他指著地上那些黑衣人的屍體和被捆住的俘虜:“這些邪修,手上個個都有命案,死有餘辜。我們會把他們交給官府,該審的審,該辦的辦。”
廣頌子擺擺手:“大師客氣啥,都是應該做的。”
玄珺子蹲在地上檢查那些俘虜,回頭對守拙大師說:“他們身上都有黑月會的標記,估計能審出不少東西。”
守拙大師點點頭,讓智惠指揮和尚們乾活:“把這些清理乾淨,藥品和器械都登記好,交給相關部門。”
沈晉軍看他們忙起來,拍了拍手:“行了,咱也該撤了。回橫江市!”
眾人都冇意見,一個個累得夠嗆,隻想趕緊回去歇著。
廣成子臨走前還不忘把那個鐵皮箱子抱上皮卡,嘴裡唸叨著:“可不能落下,這都是研發經費。”
歸雲寺的和尚們站在門口送行,守拙大師的柺杖在地上輕輕點了點:“金土道長,有空常來江南市玩,歸雲寺的茶隨時等著你們。”
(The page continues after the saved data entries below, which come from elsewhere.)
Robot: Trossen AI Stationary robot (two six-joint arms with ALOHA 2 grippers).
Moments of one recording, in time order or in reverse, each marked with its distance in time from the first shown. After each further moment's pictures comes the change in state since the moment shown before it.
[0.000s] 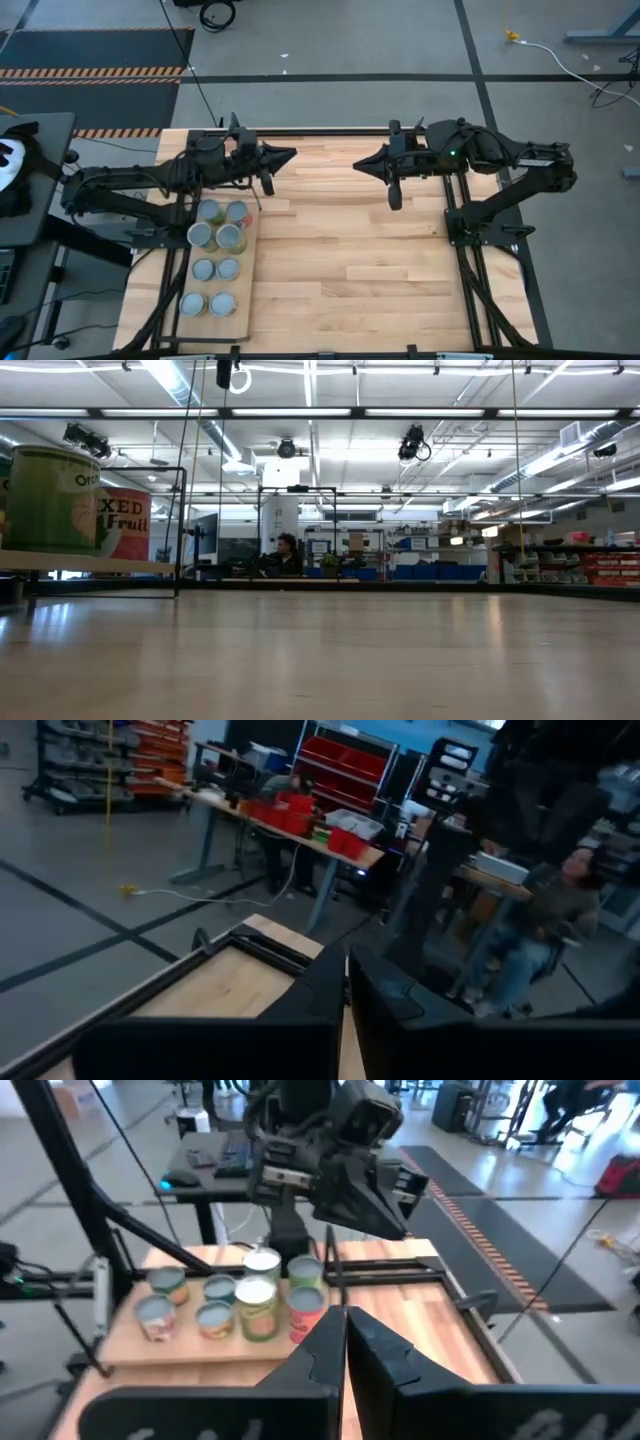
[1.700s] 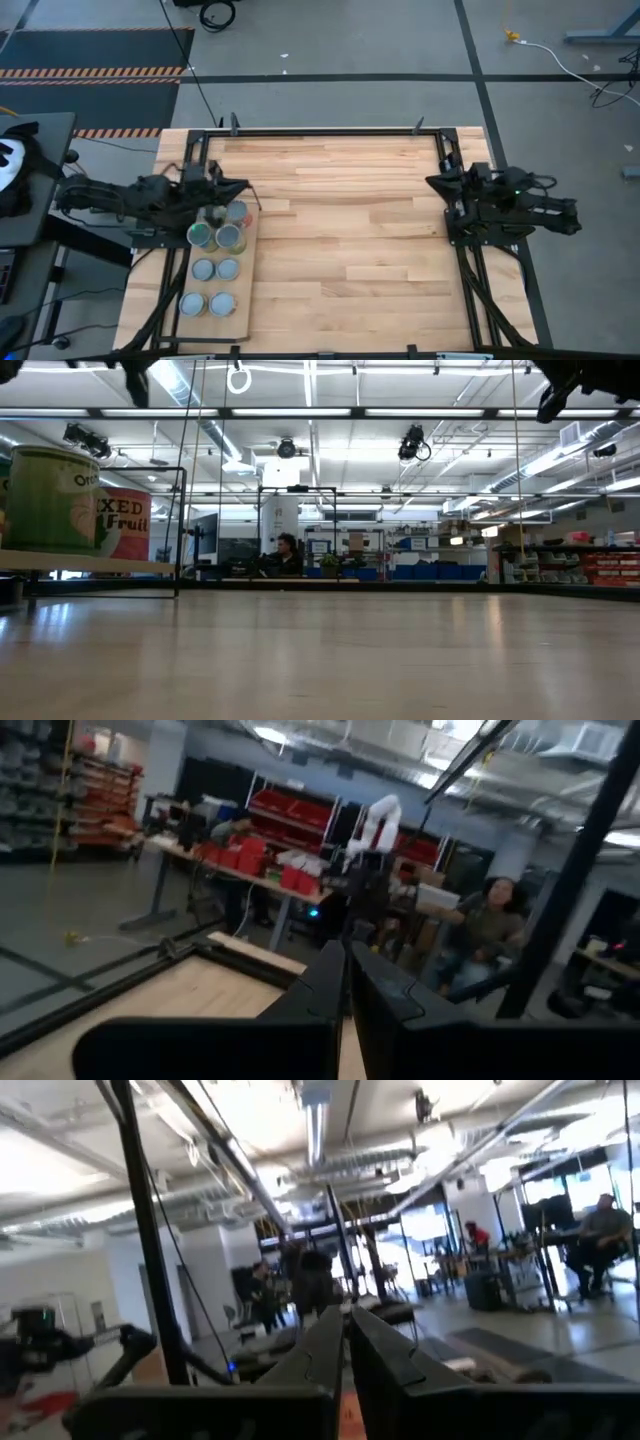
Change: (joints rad) left arm -0.277 -0.575 -0.528 0.150 -0.187 0.074; right arm -0.176 -1.234 -1.285 0.721 -0.205 0.185
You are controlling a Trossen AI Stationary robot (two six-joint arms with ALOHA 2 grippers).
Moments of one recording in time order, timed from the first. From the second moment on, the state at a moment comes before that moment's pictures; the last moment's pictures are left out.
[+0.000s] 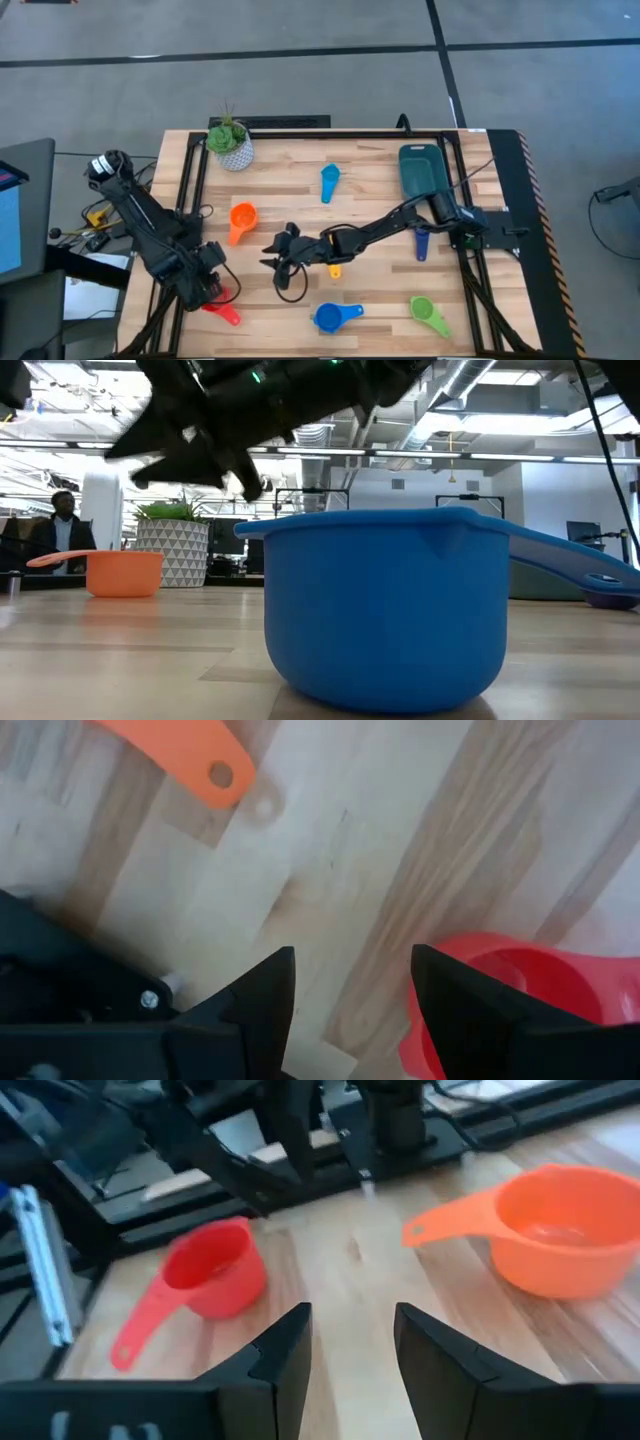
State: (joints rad) left arm -0.95 1.23 0.81 -1.02 -0.27 -1.47; right arm 0.23 2.26 1.61 0.30 0.23 0.39
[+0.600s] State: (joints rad) left arm -1.05 1.23 0.81 -1.03 -0.21 -1.61; right arm 0.22 2.28 1.65 0.37 0.18 0.44
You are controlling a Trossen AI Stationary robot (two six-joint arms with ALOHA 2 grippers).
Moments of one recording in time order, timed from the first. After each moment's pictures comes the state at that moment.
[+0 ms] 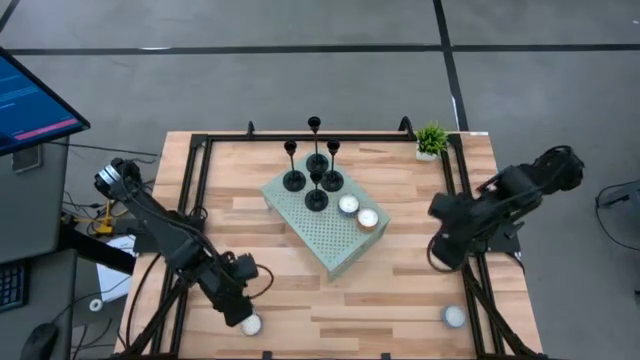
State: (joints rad) left arm -0.78 1.20 1.16 -0.89 -0.14 -1.16; right arm 0.53 1.20 1.56 -1.56 0.08 1.09
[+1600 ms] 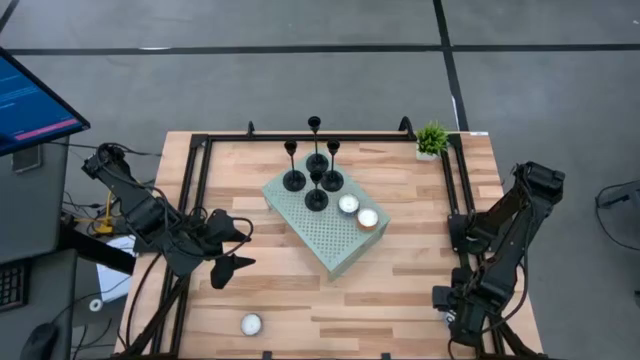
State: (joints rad) left arm -0.78 0.89 1.16 -0.90 -0.61 -0.92; right arm 1.09 1.43 0.93 -0.90 -0.13 1.31
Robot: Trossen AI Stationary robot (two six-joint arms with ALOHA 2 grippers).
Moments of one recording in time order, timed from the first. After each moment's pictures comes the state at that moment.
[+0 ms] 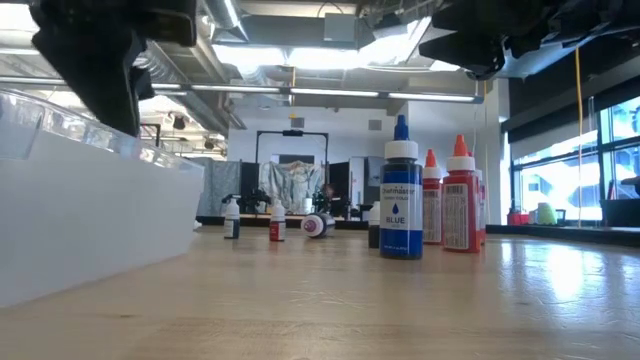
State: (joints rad) left arm -0.49 1.48 0.95 -0.66 -0.24 -0.84; right arm 0.43 1.19 0.46 0.56 0.50 0.05
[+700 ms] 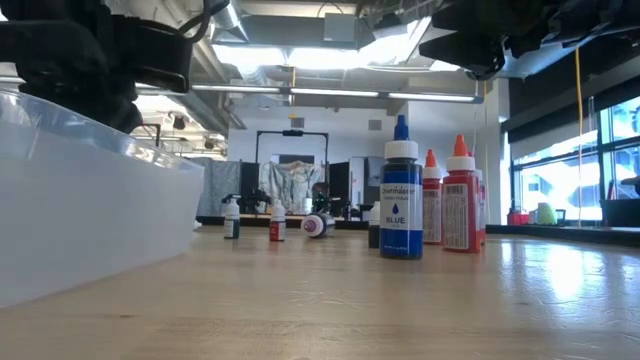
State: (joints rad) left arm -0.50 1.61 0.95 -0.70 -0.27 -0.90; right arm 0.43 1.19 0.46 0.56 0.50 0.05
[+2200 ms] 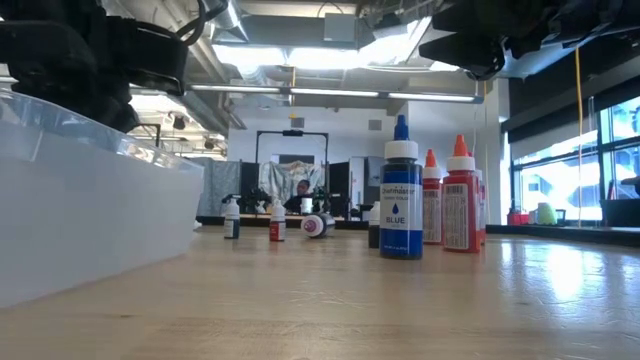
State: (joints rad) left arm -0.50 1.61 0.95 -0.72 -0.24 -0.88; right arm 0.43 1.19 0.47 0.56 0.50 0.05
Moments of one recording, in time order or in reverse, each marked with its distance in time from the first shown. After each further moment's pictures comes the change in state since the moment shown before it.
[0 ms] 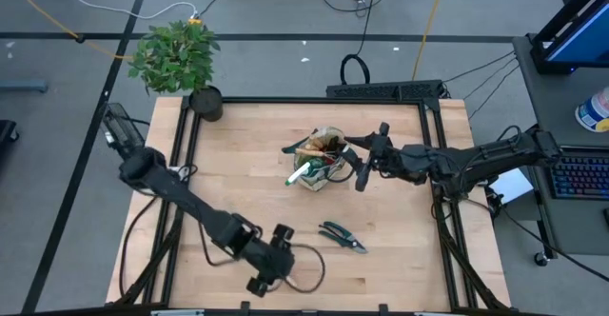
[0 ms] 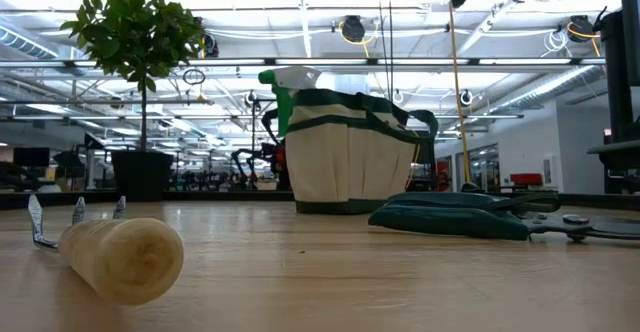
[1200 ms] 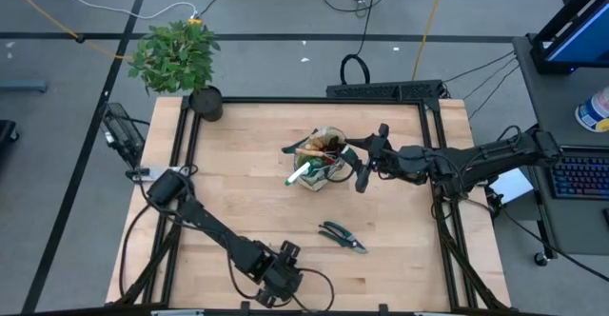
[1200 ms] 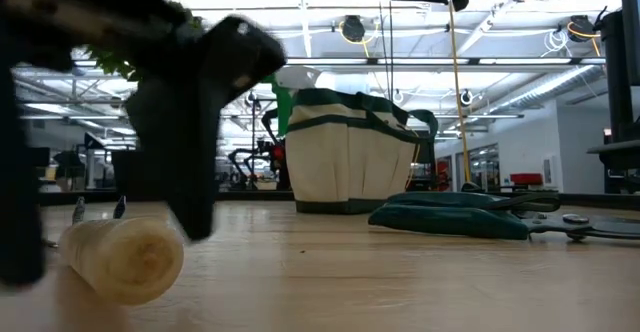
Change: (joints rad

“一定一定!”沈晉軍從車窗裡探出頭揮手,“等我有空來收點香火錢……不是,是來交流道法!”
葉瑾妍在桃木劍裡翻了個白眼:“就知道錢。”
賓士大G和皮卡一前一後駛離了鶴洲精舍,往橫江市的方向開去。車裡很快就響起了呼嚕聲,廣成子和廣頌子靠在一起睡得正香,玄鎮子還在夢裡放掌心雷,嘴裡“砰砰”個不停。
沈晉軍握著方向盤,看著窗外掠過的路燈,打了個哈欠。
“終於能回家了。”他小聲說。
“嗯。”葉瑾妍的聲音也帶著點疲憊,卻挺溫和。
而另一邊,薛可琪和林柳妤跌跌撞撞地跑出巷子,攔了輛黑車。
“去機場!快!”薛可琪把所有的錢都扔給司機,“最近一班飛暹羅的飛機,不管多少錢,我包了!”
林柳妤抱著冇子彈的獵槍,喘得像頭老黃牛:“會長,咱們真要去暹羅啊?聽說那邊的負責人納塔蓬脾氣不好,還喜歡吃生蟲子……”
“不去那去哪兒?”薛可琪瞪了她一眼,眼裡全是血絲,“江南市待不下去了,隻能去投靠綰青絲會長。”
她靠在座椅上,看著窗外越來越遠的鶴洲精舍,牙齒咬得咯咯響。
“金土流年,消失的圈圈……這筆賬,我記下了。”
黑車一路疾馳,朝著機場的方向開去。車後座,薛可琪的影子在路燈下拉得很長,帶著一股子化不開的怨毒。